Department of Biochemistry, Universidad Autónoma de Madrid, Madrid, Spain.
Instituto de Investigaciones Biomédicas "Alberto Sols" (UAM-CSIC), Madrid, Spain.
PLoS Comput Biol. 2019 Aug 2;15(8):e1007246. doi: 10.1371/journal.pcbi.1007246. eCollection 2019 Aug.
Successful prediction of the likely paths of tumor progression is valuable for diagnostic, prognostic, and treatment purposes. Cancer progression models (CPMs) use cross-sectional samples to identify restrictions in the order of accumulation of driver mutations and thus CPMs encode the paths of tumor progression. Here we analyze the performance of four CPMs to examine whether they can be used to predict the true distribution of paths of tumor progression and to estimate evolutionary unpredictability. Employing simulations we show that if fitness landscapes are single peaked (have a single fitness maximum) there is good agreement between true and predicted distributions of paths of tumor progression when sample sizes are large, but performance is poor with the currently common much smaller sample sizes. Under multi-peaked fitness landscapes (i.e., those with multiple fitness maxima), performance is poor and improves only slightly with sample size. In all cases, detection regime (when tumors are sampled) is a key determinant of performance. Estimates of evolutionary unpredictability from the best performing CPM, among the four examined, tend to overestimate the true unpredictability and the bias is affected by detection regime; CPMs could be useful for estimating upper bounds to the true evolutionary unpredictability. Analysis of twenty-two cancer data sets shows low evolutionary unpredictability for several of the data sets. But most of the predictions of paths of tumor progression are very unreliable, and unreliability increases with the number of features analyzed. Our results indicate that CPMs could be valuable tools for predicting cancer progression but that, currently, obtaining useful predictions of paths of tumor progression from CPMs is dubious, and emphasize the need for methodological work that can account for the probably multi-peaked fitness landscapes in cancer.

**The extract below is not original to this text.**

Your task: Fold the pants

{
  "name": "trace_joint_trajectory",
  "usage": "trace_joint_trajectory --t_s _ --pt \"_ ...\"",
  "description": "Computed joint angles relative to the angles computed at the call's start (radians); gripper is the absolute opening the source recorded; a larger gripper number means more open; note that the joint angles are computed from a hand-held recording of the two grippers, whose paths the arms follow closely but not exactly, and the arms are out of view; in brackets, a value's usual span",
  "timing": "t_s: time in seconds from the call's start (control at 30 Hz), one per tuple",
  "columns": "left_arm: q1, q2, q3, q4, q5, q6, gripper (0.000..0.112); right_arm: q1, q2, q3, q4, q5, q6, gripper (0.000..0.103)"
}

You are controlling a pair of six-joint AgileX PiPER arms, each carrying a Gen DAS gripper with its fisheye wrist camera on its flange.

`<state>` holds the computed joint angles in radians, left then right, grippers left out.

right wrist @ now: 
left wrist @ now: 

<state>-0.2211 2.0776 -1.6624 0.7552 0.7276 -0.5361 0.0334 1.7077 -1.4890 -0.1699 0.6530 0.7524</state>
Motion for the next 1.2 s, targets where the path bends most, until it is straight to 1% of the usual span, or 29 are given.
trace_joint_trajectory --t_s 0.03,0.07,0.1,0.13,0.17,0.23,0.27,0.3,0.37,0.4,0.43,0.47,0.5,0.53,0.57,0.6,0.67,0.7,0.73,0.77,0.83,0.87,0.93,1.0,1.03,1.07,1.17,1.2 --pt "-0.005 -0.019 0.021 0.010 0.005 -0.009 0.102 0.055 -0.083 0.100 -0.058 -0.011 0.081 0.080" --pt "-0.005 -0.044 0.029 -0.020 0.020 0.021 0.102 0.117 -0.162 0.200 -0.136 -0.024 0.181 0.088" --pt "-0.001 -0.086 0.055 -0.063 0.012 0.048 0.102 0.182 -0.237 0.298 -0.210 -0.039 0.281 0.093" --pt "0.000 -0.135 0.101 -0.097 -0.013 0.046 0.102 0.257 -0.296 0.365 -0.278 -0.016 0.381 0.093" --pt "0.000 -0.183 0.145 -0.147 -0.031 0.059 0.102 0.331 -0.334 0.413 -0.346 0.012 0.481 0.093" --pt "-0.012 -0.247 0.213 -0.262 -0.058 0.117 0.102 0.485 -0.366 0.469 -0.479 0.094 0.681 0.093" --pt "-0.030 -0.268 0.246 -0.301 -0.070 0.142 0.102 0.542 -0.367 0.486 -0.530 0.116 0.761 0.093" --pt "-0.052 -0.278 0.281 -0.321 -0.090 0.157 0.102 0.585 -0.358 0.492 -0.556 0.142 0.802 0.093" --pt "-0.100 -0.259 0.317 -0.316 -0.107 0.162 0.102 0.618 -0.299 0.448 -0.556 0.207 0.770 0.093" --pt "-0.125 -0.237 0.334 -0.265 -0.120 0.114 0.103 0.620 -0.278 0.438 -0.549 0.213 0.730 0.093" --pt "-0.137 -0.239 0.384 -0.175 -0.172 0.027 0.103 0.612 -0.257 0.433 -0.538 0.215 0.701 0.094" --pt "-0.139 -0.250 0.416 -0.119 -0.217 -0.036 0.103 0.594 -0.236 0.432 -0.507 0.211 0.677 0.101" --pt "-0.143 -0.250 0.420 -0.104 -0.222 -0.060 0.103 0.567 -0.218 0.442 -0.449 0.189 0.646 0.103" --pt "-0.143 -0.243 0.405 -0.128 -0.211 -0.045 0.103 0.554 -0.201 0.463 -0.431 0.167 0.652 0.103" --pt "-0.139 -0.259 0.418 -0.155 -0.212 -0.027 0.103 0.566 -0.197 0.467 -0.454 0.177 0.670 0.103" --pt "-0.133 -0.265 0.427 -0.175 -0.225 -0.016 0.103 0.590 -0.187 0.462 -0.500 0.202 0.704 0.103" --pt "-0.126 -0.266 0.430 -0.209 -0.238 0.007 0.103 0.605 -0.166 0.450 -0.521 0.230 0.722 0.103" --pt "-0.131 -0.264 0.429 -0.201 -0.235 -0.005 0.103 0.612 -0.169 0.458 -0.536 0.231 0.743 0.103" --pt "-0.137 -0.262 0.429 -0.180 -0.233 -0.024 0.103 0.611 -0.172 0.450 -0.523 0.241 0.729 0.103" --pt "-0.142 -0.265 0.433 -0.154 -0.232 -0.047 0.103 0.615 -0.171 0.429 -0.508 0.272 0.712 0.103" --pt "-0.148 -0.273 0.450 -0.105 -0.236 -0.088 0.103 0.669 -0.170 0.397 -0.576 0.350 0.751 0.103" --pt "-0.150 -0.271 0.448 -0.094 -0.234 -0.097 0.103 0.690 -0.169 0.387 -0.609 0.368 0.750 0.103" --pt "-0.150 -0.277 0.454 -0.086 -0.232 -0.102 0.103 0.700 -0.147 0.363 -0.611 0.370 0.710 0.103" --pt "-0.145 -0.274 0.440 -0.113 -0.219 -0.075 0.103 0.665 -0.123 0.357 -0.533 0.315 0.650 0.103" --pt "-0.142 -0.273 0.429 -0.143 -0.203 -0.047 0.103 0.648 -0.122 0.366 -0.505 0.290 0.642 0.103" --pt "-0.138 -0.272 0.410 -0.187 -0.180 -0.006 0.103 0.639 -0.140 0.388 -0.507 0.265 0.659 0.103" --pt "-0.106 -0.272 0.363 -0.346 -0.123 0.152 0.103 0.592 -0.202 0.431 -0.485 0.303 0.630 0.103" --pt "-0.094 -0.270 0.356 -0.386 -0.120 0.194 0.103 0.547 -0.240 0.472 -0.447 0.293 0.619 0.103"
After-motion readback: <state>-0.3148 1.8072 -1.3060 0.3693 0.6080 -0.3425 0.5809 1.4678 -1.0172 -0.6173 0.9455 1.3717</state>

成功预测肿瘤进展的可能路径对于诊断、预后和治疗目的都很有价值。癌症进展模型 (CPM) 使用横截面样本来识别驱动突变积累顺序的限制,因此 CPM 编码了肿瘤进展的路径。在这里,我们分析了四种 CPM 的性能,以检验它们是否可以用于预测肿瘤进展路径的真实分布,并估计进化的不可预测性。通过模拟,我们表明如果适应度景观是单峰的(只有一个适应度最大值),那么当样本量较大时,真实和预测的肿瘤进展路径分布之间有很好的一致性,但在目前常见的小得多的样本量下,性能很差。在多峰适应度景观下(即存在多个适应度最大值),性能很差,随着样本量的增加,性能仅略有提高。在所有情况下,检测模式(当肿瘤被采样时)是性能的关键决定因素。在所检查的四个 CPM 中,对进化不可预测性的估计往往高估了真实的不可预测性,并且偏差受检测模式的影响;CPM 可用于估计真实进化不可预测性的上限。对二十二个癌症数据集的分析表明,其中几个数据集的进化不可预测性较低。但是,肿瘤进展路径的大多数预测都非常不可靠,并且不可靠性随着分析的特征数量的增加而增加。我们的结果表明,CPM 可以成为预测癌症进展的有价值工具,但目前,从 CPM 获得有用的肿瘤进展路径预测是值得怀疑的,这强调了需要进行方法学工作,以解释癌症中可能的多峰适应度景观。